Sampling fails after upgrading to v4


I was previously using pymc3 v3.11.2 and decided to upgrade to v4. After upgrading and making only the necessary changes, the NUTS sampler fails where before it didn’t, with the error message:

ValueError: Mass matrix contains zeros on the diagonal.
The derivative of RV Uptime_interval__.ravel()[[0]] is zero.
The derivative of RV Downtime_interval__.ravel()[[0]] is zero.
The derivative of RV L.ravel()[] is zero.

I know this is notoriously difficult to debug and I’m not really sure what could be causing it, I had encountered it before with pymc3, but the current version of my model runs fine on pymc3.
The only changes I made were renaming theano to aesara and changing how I pass variables to pm.DensityDist.

Does anyone know what change in pymc could cause this?

It would be quite a bit of extra work to post a working version of my model here, so I would prefer not to do that.
Some details that I think may be relevant:
Using the NUTS sampler, both init="jitter+adapt_diag" and init="adapt_diag" run into this problem.
I had seen on other posts that this sometimes solves the issue.
The model is essentially a product of pm.Normal distributions.

I’m thankful for any insights on how to solve this problem.

You’ll have to share your model for us to be able to help.

I don’t think I can post a fully working version here, because it requires quite a bit of data stored in other files.
But here are the essentials:

s = {
    'draws': 10000,
    'tune': 5000,
    'chains': 2,
    'cores': 1,
ev_B = {
    'A': 0.16128047381554936,
    'B': 0.005666983263328754,
    'C': 8.388210965590476,
    'D': 0.004900584215030823,
    'E': 0.903214838018954
ids = ['A', 'B', 'C', 'D', 'E']
with pm.Model():
    ## load_models returns a dictionary with `ids` as keys
    ## and objects as items.

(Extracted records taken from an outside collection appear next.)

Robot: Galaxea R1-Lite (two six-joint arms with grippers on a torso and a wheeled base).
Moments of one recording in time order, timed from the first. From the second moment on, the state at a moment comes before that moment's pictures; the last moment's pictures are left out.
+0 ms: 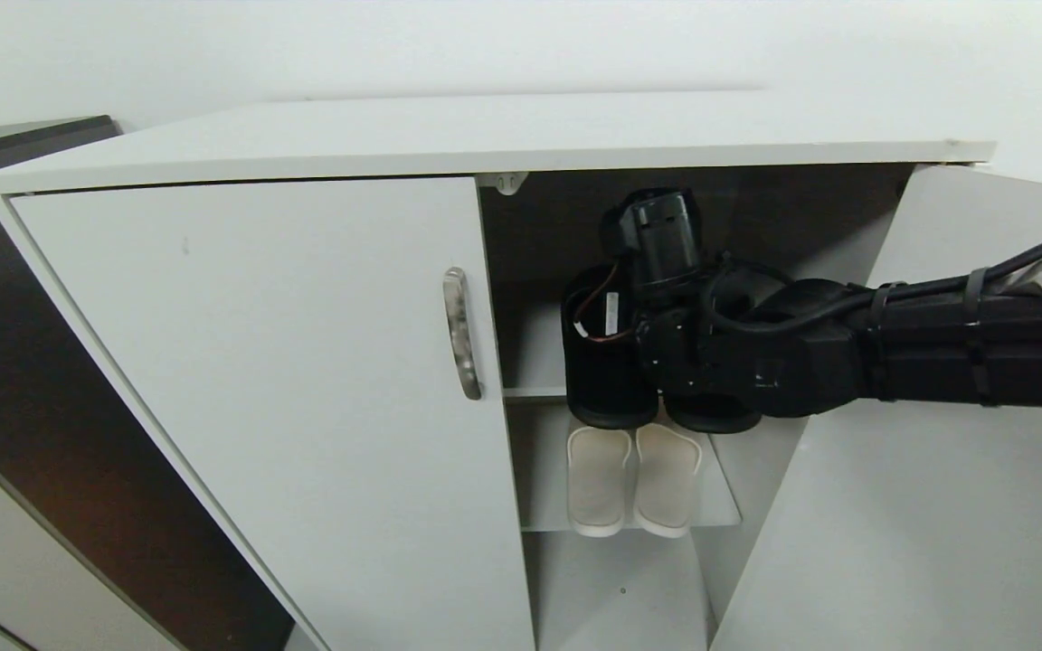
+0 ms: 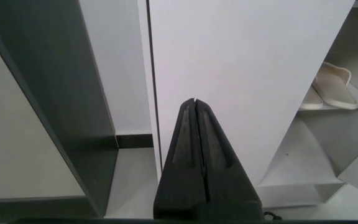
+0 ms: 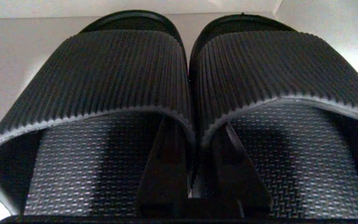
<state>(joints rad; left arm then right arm) 0.00 0.00 0.00 0.00 0.00 -0.01 0.78 2.08 -1.71 -0.06 -0.84 0.26</state>
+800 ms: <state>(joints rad) 0.00 0.00 0.00 0.00 0.00 -0.01 0.74 2.15 -1.81 -0.05 -0.81 0.26</state>
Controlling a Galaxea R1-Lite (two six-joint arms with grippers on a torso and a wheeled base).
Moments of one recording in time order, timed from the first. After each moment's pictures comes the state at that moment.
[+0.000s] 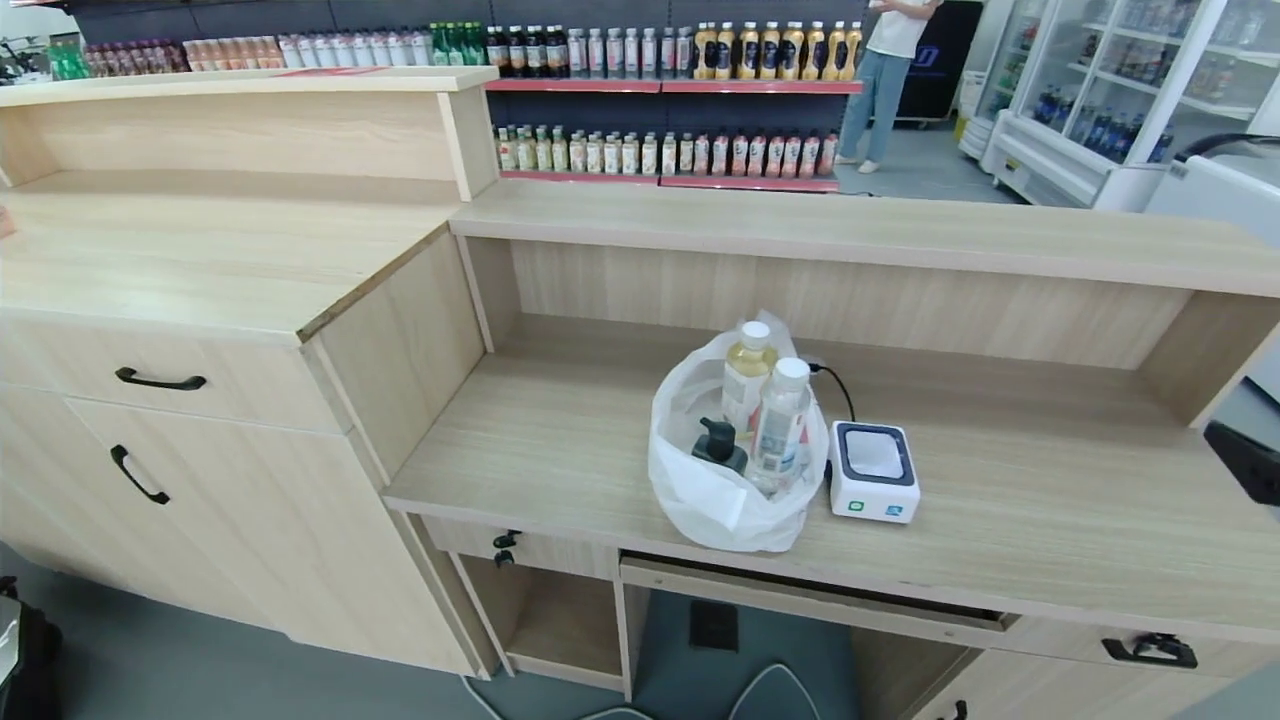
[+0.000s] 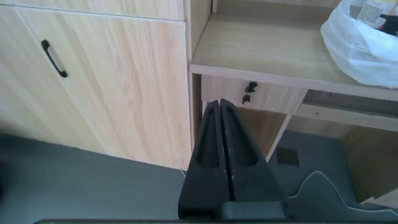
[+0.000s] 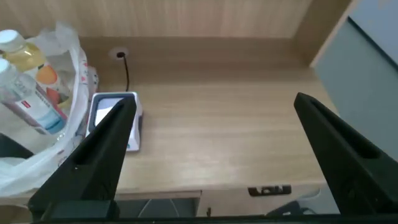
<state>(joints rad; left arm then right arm) 0.00 0.00 0.00 0.00 0.01 0.00 -0.16 1.05 -0.29 -0.70 -0.08 -0.06</state>
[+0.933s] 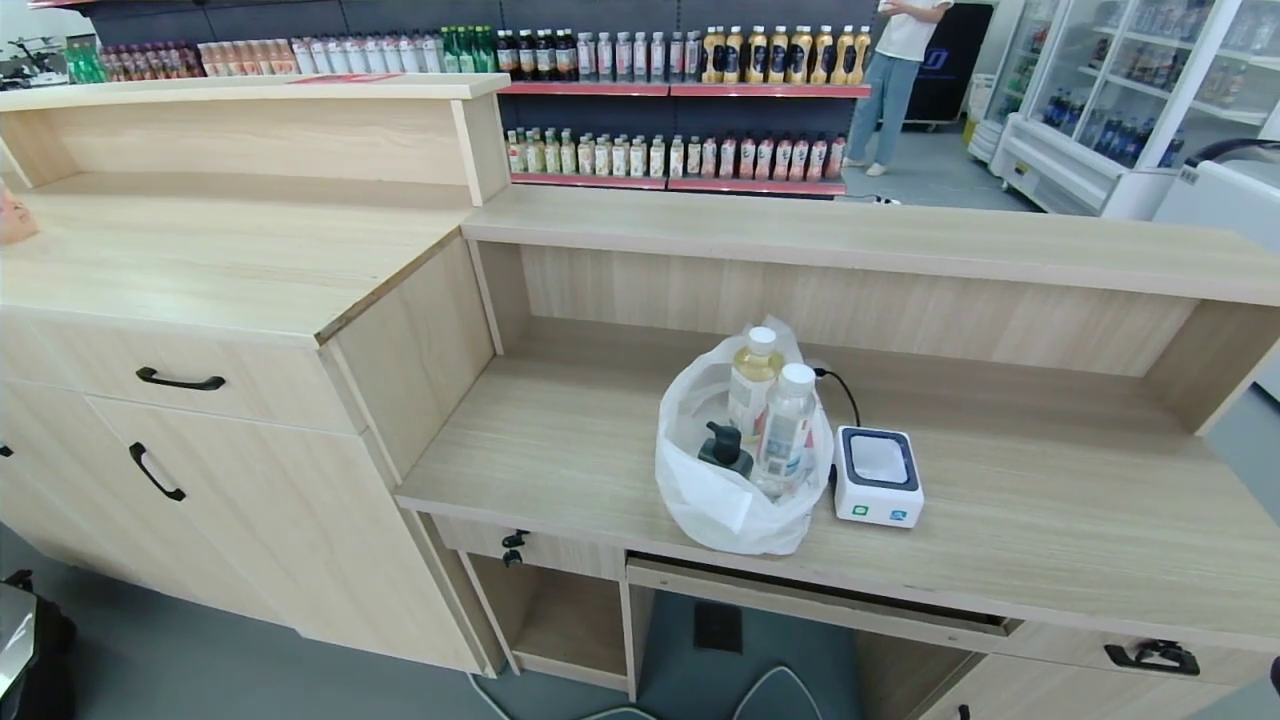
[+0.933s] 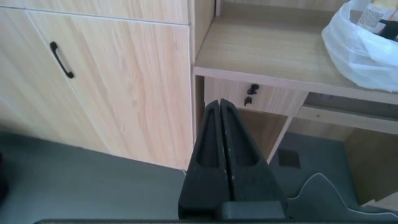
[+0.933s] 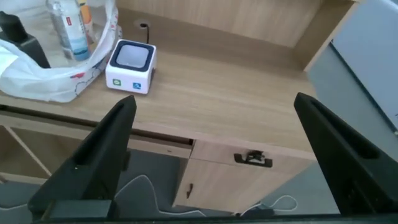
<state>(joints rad) 0.00 0.00 0.00 0.00 0.01 0.00 -0.14 0.37 0.00 -0.40 -0.01 -0.25</state>
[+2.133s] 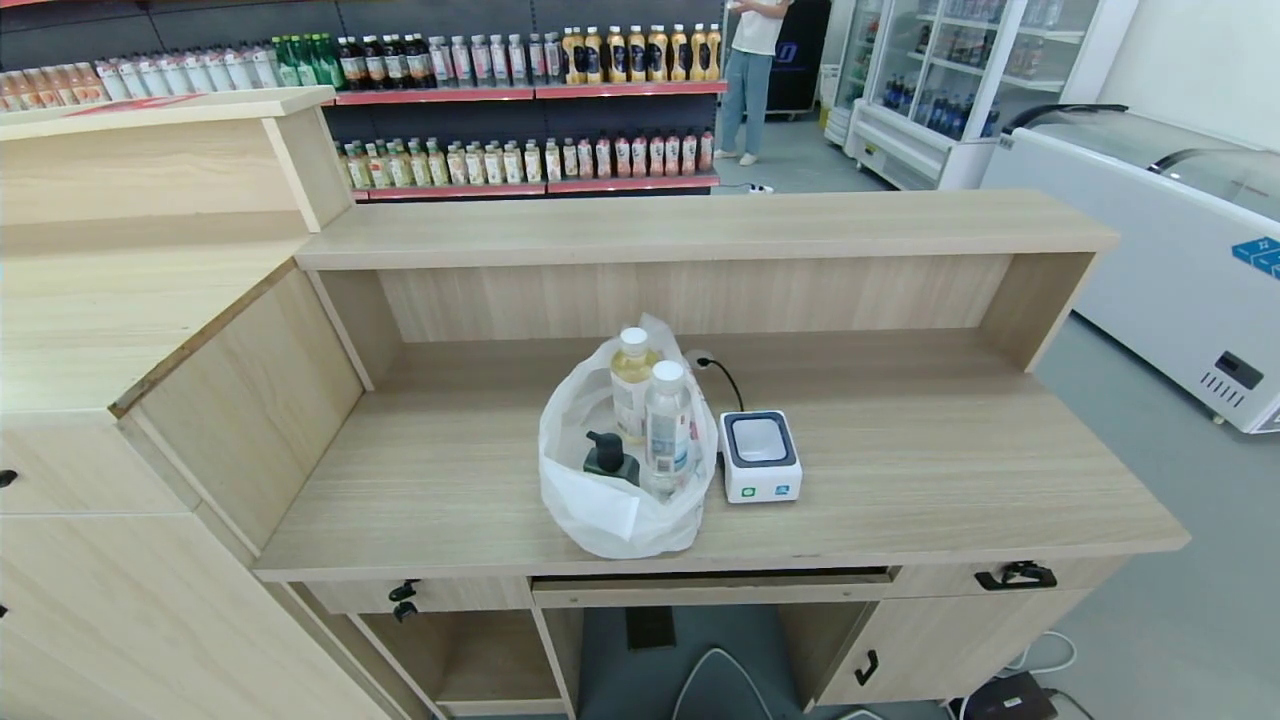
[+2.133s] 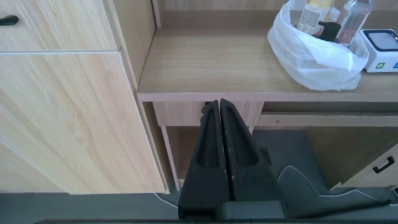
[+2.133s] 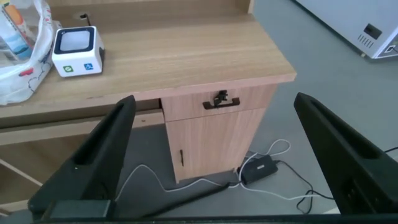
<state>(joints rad) 0.00 0.00 0.00 0.00 0.01 0.00 -0.14 0.09 0.00 -0.10 -0.04 -0.07</state>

Each object loads data from a file
    ## and has a `predict` method.
    model_dict = load_models(ids, filepaths)
    priors = [
        pm.Uniform('Uptime', lower=100, upper=2000),
        pm.Uniform('Downtime', lower=0, upper=10000),
    evidence = [ev_B[i] for i in ids]
    sigma = [0.1 * ev_B[i] for i in ids]
    models = [model_dict[i].predict(priors) for i in ids]
    distrib = [pm.Normal(i, mu=m, sigma=s, observed=o)
               for i, m, s, o in zip(ids, models, sigma, evidence)
    def joint(*args):
        return np.product([*args])
    l = pm.DensityDist('L', *distrib, logp=joint)

The sampling actually works, if I use tune = 50 and draws=100. Is there some way to gain more insight into which specific sample is causing it to crash?